A leading expert on regulatory frameworks and process optimization, TÜV SÜD supports businesses in the process of becoming GDPR compliant.
ISO/SAE 21434 and IEC 62443 certification
Cybersecurity for safety components is becoming increasingly critical as industries evolve with greater connectivity and automation. In today’s world, the risk of cyber-attacks has intensified. The convergence of information technology (IT) and operational technology (OT) creates new vulnerabilities and makes safety components more susceptible to cyber threats. From automotive systems to industrial automation, ensuring cybersecurity is essential for protecting both the functionality and safety of these systems.
Standards such as ISO/SAE 21434 for automotive cybersecurity and IEC 62443 for industrial automation have emerged in response to these threats. They are becoming benchmarks for demonstrating commitment to cybersecurity and enhancing trust among stakeholders. TÜV SÜD cybersecurity services for ISO/SAE 21434 and IEC 62443 certification can help you show compliance and safeguard your systems and safety components.
IT penetration testing
Penetration testing (pen testing) is a simulated real-world hacker attack against an organisation’s IT infrastructure, internal/external processes, or application. It identifies vulnerabilities which are exploited and is used to implement or improve cyber-attack prevention strategies.
TÜV SÜD is a global leader in IT and cyber security and data protection. We are your trusted partner for advanced IT penetration and security testing. Our commitment to excellence and our extensive experience ensure that you are always a step ahead of potential security breaches and are able to strengthen your resilience to cyberattacks.
NIS-2 Compliance services
NIS-2 is an update of the European Union’s Network and Information Security (NIS) Directive to enhance cybersecurity and resilience across organisations in the EU. The NIS-2 Directive came into effect in January 2023, with the official deadline for transposition into national law set for 17 October 2024, and most of the requirements already being enforced among the majority of EU member states.
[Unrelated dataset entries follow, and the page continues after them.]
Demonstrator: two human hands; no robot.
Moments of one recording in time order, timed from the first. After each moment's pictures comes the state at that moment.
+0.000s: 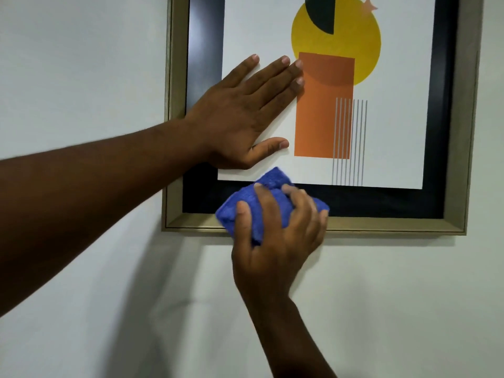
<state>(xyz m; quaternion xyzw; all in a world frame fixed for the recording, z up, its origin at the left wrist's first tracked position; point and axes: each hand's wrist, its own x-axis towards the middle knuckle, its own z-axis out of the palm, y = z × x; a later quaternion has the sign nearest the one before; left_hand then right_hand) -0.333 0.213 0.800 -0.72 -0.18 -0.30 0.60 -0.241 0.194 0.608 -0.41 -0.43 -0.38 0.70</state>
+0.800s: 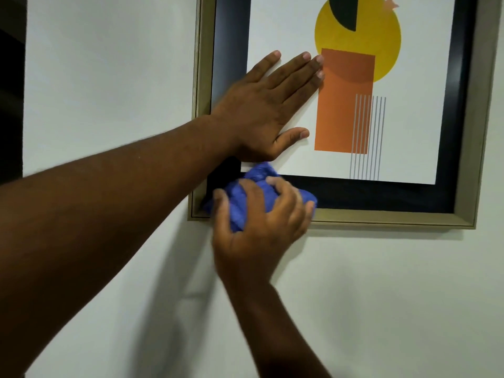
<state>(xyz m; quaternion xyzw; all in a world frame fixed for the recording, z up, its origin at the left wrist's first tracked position) -0.335 0.211 0.796 -0.73 -0.19 -0.31 0.58 -0.298 0.190 0.615 -0.44 -0.44 -0.34 0.71</state>
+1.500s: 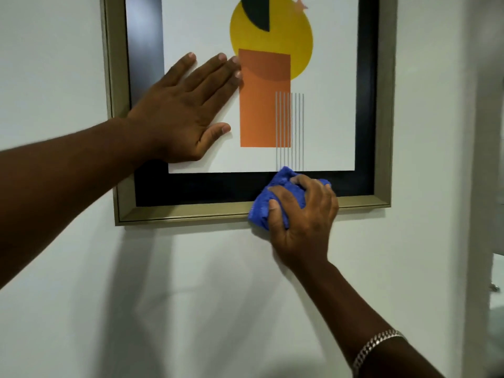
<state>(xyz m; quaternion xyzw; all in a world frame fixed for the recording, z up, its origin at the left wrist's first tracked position) -0.332 0.208 0.792 -0.73 -0.23 -0.28 0.58 -0.116 0.169 0.607 -0.44 -0.51 -0.46 0.57</state>
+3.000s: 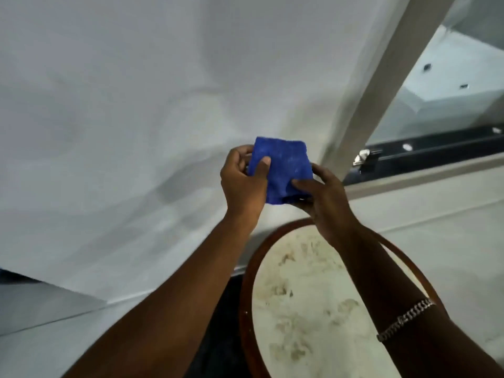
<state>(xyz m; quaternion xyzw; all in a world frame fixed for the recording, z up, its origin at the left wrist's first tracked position) 0.001 0.036 0.257 -0.48 -0.47 -0.54 -0.51 0.129 -0.018 0.237 -0.57 -0.26 0.46 0.63</state>
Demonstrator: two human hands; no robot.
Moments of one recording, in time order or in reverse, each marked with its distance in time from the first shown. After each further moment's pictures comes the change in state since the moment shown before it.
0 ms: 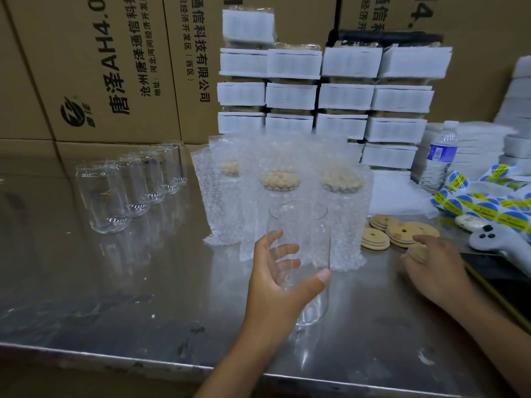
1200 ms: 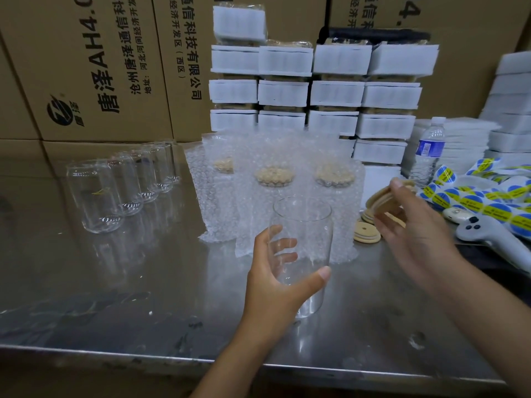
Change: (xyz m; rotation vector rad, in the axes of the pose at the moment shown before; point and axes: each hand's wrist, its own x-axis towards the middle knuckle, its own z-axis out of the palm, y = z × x) left_hand -0.001 0.000 0.000 0.063 -0.032 0.027; right_hand -0.034 -0.100 -0.048 1.454 -0.077 0.253
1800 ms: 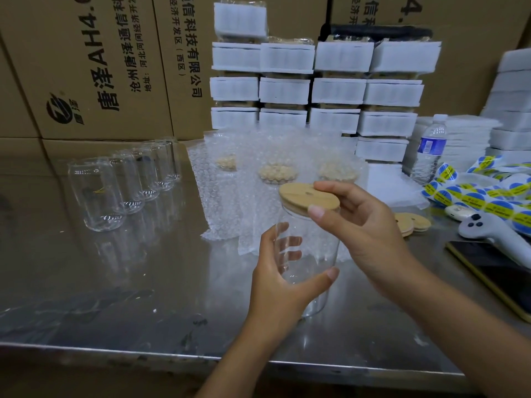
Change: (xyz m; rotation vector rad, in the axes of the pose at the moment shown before) left_hand -0.001 0.001 0.000 0.060 -0.020 0.009; right_hand -0.049 0.012 0.044 -0.354 -0.503 -0.283
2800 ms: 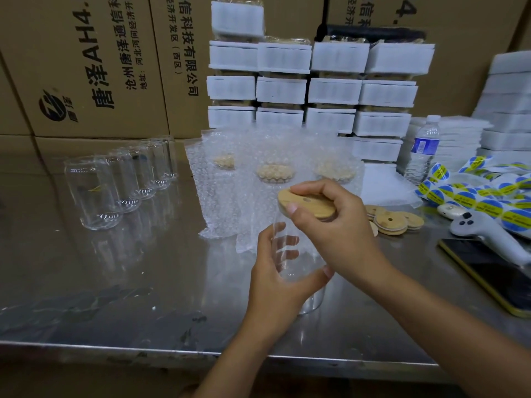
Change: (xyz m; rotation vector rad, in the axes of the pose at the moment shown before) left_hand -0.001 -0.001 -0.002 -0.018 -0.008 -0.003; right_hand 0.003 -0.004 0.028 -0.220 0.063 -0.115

NIS-2 compliance is crucial for organisations active within the European Union (EU). By adhering to NIS-2, businesses can effectively identify and mitigate cybersecurity risks, reducing the chances of operational disruptions caused by cyber incidents and avoiding significant fines or reputational damage.
Customers and clients are increasingly aware of cybersecurity vulnerabilities that can affect network and information systems along their entire supply chain. Achieving NIS-2 compliance not only builds trust and confidence but also provides a competitive edge, reassuring them that their data and information are secure when partnering with your organisation.
TÜV SÜD’s NIS-2 services not only safeguard your business against cyber threats, they also position you as a reliable and secure partner, enhancing your reputation and fostering long-term growth and sustainability. With our support, you ensure continuous protection and compliance, allowing your business to adapt to evolving cyber threats while maintaining a strong market position.